Во дворе разбит сад. Днем звон колоколов врывается в звонкий колодец двора, наполняет его, сотрясая стены дома.

Доктор ведет Жана в беседку, увитую диким виноградом.

Доктор (с наигранной беззаботностью). Садись же, садись… Здесь так хорошо…

Жан (готов заплакать, сам не зная почему). Да, папа.

Лицо доктора становится серьезным, словно он принимает больного: меж бровей залегает складка, он смотрит строго йг испытующе.

Доктор (твердо). Вот что я хотел тебе сказать, Жан, в двух словах: ты болен…

Молчание. Жан не двигается.

Доктор. Ты болен, и серьезнее, чем думаешь. (Снова молчание. Доктор пристально смотрит на мальчика.) Я хотел, чтобы ты об этом знал, потому что, если ты сам не будешь постоянно заботиться о своем здоровье, твое состояние может ухудшиться… резко ухудшиться…

Жан (удерживая слезы). Значит… Мне не лучше?

Доктор качает головой.

Жан. Но мы ведь ездили в Лурд… (Немного подумав.) Может, это еще незаметно?…

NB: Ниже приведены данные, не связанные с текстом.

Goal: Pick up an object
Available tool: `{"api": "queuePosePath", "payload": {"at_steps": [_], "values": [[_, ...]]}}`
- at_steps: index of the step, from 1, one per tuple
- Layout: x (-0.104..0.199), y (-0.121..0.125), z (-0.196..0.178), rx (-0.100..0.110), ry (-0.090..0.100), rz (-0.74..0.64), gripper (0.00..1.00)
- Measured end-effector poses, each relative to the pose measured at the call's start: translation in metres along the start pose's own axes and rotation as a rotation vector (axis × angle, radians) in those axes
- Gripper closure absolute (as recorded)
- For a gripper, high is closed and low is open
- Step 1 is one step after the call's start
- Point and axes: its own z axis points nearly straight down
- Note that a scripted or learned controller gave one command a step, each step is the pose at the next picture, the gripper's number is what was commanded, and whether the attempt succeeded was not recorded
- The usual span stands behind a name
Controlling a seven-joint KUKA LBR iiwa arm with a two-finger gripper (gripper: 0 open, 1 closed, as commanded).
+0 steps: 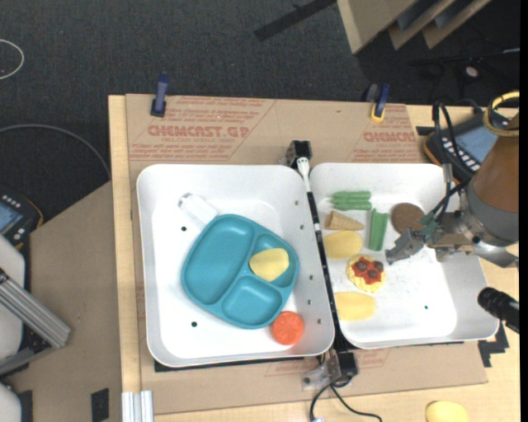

Доктор. Помог тебе Лурд или нет, не знаю. Я вижу только одно: сейчас ты серьезно болен.

Жан (с робкой улыбкой). А что со мной?

Доктор (нахмурив брови). У тебя… (После долгого колебания.) Я тебе все объясню, выслушай меня внимательно и постарайся понять… Твоя мама… (Снимает пенсне, протирает стекла, смотрит на сына близорукими глазами.) Ты совсем не помнишь маму?

Жан смущен, он отрицательно качает головой.

Твоя мама в молодости жила здесь, в деревне; она ни на что не жаловалась, но была слабого здоровья. После свадьбы ей пришлось уехать со мной в Париж. Твое появление на свет подорвало ее силы. (Вздыхает.) И вот с тех пор она начала болеть… (Подчеркнуто). Сначала инфекционный бронхит… Знаешь, что это такое?